=== TASK TO COMPLETE ===
From the first line of the material below to the line containing "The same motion", repeat every line exactly and add nothing.

=== PROVIDED INFORMATION ===
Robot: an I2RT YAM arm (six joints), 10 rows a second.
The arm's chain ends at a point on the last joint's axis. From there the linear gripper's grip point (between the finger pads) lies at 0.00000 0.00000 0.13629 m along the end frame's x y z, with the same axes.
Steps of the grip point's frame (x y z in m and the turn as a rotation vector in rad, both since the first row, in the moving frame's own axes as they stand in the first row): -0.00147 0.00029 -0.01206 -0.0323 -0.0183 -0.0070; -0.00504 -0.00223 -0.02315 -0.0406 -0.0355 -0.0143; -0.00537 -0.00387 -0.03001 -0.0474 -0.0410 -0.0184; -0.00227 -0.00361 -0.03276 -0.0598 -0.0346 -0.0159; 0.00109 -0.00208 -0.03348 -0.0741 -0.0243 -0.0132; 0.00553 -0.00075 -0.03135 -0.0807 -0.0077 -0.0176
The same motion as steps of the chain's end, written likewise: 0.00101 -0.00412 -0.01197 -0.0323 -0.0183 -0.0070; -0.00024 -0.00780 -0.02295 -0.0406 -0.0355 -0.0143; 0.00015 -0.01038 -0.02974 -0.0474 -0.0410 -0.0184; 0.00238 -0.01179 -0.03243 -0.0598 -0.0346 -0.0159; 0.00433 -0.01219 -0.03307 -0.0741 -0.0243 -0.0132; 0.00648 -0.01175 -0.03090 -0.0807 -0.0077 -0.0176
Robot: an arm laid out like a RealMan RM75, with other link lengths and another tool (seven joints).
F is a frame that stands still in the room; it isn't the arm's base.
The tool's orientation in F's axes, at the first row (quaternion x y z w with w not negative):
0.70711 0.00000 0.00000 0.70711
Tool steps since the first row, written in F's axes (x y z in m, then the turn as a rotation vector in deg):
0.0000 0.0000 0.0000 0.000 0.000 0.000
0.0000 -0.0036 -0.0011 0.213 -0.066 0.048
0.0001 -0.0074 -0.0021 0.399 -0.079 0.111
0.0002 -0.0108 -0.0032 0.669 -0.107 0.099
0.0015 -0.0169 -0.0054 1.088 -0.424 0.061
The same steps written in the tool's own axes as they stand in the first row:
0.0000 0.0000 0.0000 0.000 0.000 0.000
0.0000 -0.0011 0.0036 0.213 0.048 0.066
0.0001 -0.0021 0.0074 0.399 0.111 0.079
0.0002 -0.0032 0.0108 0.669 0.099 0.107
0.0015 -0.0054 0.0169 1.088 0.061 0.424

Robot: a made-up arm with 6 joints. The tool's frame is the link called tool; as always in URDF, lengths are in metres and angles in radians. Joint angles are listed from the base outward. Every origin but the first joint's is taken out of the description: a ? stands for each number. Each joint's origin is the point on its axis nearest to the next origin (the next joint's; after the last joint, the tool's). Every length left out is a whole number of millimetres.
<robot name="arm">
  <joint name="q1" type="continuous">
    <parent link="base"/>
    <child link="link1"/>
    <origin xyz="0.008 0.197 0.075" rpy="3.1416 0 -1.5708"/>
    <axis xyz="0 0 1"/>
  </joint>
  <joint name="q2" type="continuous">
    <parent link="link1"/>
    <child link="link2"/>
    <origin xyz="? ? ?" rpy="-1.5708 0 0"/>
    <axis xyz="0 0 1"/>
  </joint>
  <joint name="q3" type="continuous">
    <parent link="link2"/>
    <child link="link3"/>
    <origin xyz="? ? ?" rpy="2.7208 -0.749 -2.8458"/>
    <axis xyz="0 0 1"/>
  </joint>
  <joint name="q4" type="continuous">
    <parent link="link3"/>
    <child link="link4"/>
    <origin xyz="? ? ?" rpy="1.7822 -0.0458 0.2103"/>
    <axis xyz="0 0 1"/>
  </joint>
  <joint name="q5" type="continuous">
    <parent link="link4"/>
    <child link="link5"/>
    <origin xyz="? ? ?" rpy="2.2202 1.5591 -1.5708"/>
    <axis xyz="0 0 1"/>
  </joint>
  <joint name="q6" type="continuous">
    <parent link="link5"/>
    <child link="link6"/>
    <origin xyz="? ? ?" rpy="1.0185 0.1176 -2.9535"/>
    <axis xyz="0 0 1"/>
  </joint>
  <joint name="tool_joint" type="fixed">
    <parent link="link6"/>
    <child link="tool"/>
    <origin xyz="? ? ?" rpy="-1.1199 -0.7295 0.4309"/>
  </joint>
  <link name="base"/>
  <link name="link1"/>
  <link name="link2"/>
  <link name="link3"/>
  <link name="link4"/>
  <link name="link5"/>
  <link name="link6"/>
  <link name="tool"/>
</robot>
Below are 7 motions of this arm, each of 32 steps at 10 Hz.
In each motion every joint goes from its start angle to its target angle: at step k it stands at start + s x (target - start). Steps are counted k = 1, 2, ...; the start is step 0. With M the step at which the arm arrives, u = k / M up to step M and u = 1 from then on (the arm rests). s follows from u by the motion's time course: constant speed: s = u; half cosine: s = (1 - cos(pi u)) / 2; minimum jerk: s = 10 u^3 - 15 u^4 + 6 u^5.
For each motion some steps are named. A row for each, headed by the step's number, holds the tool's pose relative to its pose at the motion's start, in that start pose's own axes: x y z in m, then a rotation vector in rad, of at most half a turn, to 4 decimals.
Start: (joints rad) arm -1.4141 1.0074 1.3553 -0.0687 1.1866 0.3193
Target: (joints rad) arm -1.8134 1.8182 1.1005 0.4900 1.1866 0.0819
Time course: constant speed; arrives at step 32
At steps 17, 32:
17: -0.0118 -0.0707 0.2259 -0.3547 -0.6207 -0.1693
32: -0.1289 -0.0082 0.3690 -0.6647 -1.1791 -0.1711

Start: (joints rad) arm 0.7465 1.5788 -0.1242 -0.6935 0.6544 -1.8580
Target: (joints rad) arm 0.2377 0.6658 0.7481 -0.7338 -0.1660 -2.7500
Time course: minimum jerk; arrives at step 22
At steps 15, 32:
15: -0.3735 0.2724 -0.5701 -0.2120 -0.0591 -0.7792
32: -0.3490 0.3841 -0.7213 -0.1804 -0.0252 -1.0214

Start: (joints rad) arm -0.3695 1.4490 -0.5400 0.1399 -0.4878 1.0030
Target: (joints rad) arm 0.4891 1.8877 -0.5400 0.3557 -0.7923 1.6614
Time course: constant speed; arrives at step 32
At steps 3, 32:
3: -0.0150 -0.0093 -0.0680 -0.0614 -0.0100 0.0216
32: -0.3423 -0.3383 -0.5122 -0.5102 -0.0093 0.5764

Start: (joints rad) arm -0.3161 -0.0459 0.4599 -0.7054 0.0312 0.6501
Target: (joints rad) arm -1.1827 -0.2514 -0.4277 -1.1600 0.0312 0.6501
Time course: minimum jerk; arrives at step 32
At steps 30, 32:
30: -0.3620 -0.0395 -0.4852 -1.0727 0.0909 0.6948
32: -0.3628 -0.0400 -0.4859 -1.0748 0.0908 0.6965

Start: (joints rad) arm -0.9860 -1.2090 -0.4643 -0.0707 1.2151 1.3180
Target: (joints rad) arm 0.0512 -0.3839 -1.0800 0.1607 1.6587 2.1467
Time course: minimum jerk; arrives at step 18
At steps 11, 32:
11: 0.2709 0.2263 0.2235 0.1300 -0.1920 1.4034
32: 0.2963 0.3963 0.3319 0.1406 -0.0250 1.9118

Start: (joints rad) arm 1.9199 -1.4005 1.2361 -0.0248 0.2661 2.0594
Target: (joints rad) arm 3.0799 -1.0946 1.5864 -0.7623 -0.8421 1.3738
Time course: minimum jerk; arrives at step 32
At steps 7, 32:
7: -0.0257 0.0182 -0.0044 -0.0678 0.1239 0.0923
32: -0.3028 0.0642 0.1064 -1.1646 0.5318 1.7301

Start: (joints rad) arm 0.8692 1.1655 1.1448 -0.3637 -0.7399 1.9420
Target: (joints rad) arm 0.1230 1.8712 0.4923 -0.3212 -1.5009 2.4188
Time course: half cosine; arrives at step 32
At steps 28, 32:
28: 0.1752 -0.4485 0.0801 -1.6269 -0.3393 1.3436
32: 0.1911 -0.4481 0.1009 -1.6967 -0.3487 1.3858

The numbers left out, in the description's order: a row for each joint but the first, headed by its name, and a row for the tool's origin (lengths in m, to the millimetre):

=== REPLY TO THE TASK ===
Robot: an I2RT YAM arm (six joints), 10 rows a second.
The arm's chain ends at a point on the last joint's axis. From there the linear gripper's grip point (between the finger pads) lies at 0.00000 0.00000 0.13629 m along the end frame's x y z, with the same axes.
Steps of the grip point's frame (x y z in m and the turn as a rotation vector in rad, both since the first row, in the moving frame's own axes as they stand in the first row): -0.00147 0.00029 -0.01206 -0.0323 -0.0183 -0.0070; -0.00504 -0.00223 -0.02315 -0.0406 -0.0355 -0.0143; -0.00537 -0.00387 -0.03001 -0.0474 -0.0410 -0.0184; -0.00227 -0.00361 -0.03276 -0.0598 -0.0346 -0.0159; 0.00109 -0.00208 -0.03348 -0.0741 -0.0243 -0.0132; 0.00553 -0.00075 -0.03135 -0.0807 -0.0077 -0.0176
The same motion as steps of the chain's end, written likewise: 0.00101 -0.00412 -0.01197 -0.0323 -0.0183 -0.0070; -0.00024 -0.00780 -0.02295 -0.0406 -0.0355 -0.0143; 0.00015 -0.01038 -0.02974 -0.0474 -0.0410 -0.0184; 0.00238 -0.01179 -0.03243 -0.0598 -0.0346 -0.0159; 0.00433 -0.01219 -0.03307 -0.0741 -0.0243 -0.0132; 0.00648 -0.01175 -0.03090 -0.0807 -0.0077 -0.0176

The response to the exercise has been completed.